» **DATA PROVIDED**:
[Start of section]
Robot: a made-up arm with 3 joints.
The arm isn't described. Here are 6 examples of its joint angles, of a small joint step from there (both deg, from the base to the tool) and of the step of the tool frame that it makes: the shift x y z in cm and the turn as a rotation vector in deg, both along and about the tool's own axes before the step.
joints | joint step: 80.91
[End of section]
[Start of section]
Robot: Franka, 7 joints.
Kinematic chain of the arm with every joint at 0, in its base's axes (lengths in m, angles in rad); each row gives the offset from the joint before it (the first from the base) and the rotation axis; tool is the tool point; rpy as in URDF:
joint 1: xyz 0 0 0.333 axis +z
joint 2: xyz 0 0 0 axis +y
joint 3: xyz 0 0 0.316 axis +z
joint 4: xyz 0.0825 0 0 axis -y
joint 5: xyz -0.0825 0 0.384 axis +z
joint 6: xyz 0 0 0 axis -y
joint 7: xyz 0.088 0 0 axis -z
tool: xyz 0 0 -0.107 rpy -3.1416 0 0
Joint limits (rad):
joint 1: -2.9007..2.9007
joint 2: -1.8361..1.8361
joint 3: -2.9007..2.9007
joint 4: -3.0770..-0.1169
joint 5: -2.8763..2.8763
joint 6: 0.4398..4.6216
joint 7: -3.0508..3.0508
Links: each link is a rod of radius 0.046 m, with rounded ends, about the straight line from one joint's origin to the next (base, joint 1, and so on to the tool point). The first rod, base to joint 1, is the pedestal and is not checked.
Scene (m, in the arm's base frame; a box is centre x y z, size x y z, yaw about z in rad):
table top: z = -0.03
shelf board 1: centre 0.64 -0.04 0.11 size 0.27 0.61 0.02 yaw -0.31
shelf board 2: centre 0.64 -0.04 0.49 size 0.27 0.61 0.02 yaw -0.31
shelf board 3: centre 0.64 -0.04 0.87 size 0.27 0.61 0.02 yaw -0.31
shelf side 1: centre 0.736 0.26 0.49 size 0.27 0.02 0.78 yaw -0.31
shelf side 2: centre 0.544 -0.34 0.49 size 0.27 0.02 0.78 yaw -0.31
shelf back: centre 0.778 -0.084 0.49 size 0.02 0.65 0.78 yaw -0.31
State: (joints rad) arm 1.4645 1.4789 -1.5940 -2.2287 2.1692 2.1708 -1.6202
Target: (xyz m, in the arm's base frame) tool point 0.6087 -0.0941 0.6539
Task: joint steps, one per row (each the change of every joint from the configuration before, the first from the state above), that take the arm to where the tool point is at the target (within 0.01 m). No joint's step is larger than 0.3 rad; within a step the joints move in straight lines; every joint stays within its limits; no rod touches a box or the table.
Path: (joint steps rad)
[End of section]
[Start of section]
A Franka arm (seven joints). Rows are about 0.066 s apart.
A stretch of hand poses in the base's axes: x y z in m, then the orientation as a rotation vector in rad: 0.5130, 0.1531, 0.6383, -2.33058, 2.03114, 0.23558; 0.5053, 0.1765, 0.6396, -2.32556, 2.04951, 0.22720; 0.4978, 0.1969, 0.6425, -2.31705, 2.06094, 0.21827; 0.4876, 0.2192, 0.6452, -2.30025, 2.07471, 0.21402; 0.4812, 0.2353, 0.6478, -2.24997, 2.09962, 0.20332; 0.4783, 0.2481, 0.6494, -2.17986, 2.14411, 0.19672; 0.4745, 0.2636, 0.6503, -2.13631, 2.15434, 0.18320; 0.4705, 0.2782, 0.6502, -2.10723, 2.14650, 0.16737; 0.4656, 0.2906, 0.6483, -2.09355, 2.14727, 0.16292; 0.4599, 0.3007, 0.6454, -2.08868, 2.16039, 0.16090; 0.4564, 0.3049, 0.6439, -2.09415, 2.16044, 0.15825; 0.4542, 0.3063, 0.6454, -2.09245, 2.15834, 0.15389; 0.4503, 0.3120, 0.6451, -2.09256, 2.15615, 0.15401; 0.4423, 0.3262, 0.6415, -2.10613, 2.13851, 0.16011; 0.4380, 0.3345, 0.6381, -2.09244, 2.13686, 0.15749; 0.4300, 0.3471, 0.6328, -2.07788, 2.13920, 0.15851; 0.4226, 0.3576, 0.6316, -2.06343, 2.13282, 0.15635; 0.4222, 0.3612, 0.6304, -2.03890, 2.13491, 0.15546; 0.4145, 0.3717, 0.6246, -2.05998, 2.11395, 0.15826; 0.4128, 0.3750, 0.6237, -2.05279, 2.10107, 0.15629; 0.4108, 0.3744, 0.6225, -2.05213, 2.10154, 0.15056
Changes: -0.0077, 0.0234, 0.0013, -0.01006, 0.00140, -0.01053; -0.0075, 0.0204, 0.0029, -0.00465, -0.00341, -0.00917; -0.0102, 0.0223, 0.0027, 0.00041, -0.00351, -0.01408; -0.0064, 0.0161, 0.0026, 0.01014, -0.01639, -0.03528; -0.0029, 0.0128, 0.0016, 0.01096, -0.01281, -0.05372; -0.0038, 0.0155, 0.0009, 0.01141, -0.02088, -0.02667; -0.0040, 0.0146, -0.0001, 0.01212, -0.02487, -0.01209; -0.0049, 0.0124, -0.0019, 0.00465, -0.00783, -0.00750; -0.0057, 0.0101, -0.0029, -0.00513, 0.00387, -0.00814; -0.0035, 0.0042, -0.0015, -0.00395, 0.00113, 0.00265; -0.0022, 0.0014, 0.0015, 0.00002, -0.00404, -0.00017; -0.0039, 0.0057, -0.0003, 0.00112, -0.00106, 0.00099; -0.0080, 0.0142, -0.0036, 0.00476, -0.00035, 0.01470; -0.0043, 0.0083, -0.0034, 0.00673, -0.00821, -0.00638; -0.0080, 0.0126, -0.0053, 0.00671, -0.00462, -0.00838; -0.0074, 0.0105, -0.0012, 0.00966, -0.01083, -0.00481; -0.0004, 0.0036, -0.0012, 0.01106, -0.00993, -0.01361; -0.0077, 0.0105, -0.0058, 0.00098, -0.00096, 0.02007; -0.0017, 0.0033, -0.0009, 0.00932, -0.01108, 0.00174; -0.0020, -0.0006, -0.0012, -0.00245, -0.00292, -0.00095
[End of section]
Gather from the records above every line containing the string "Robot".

Robot: a made-up arm with 3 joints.
Robot: Franka, 7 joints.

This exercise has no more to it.